The Yamaha court came to its conclusion based on the U.S. Supreme Court decision of Volkswagenwerk Aktiengsellschaft v. Schlunk,2 which considered whether the Hague’s rules were mandatory or merely a supplement to the local service rules. In its decision, the court held that where state law does not necessarily require transmittal of the documents abroad, the Hague’s rules need not be followed. The California Supreme Court decision of Cosper v. Smith & Wesson Arms Co.3 held that a foreign parent company could be served through its California subsidiary as long as it was reasonably certain that the parent would be notified of the lawsuit. In order to demonstrate reasonable certainty that the foreign corporation will be notified, one must merely show that contact between the two entities is probable. In fact, the Cosper case did not even involve a wholly-owned subsidiary but rather a sales agent with a non-exclusive contract with a foreign company.
While the Hague Service Convention rules need not be followed in such situations, service on a California subsidiary or related entity must comport with California’s rules. A corporation may be properly served by either (a) delivering a copy of the summons and complaint to an officer, head of the corporation or other person authorized by the corporation to accept service, or (b) leaving a copy of the summons and complaint during usual business hours at the office of one of the company officers, a head of the corporation or other person authorized to accept service, so long as they are left with a person who is “apparently in charge thereof.”
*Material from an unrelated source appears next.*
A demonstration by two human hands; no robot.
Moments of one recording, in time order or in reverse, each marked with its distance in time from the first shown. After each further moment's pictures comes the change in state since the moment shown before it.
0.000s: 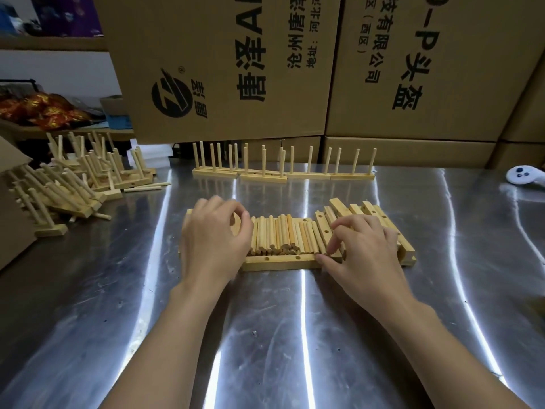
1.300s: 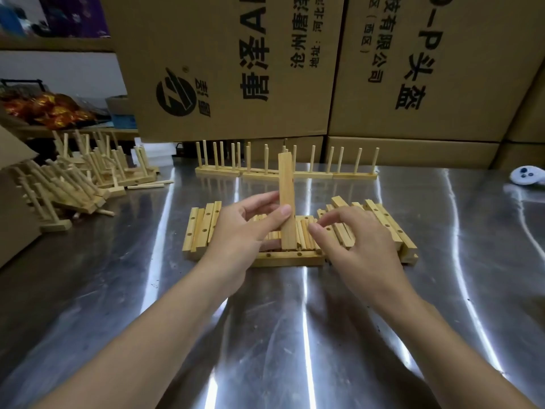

The courts are generally very liberal with the rules of service and have found persons such as a secretary, doorman, or gate guard to be “persons apparently in charge” for purposes of accepting service. Bein v. Brechtel-Jochim Group, Inc., 6 Cal. App. 4th 1387, 1392 (1992).
The Yamaha court recognized that its rule essentially disregards the Hague Convention entirely where a foreign company has a California subsidiary or related entity. But in light of this ruling and California’s liberal rules for service on domestic corporations, foreign corporations are unlikely to avoid service through their domestic counterparts.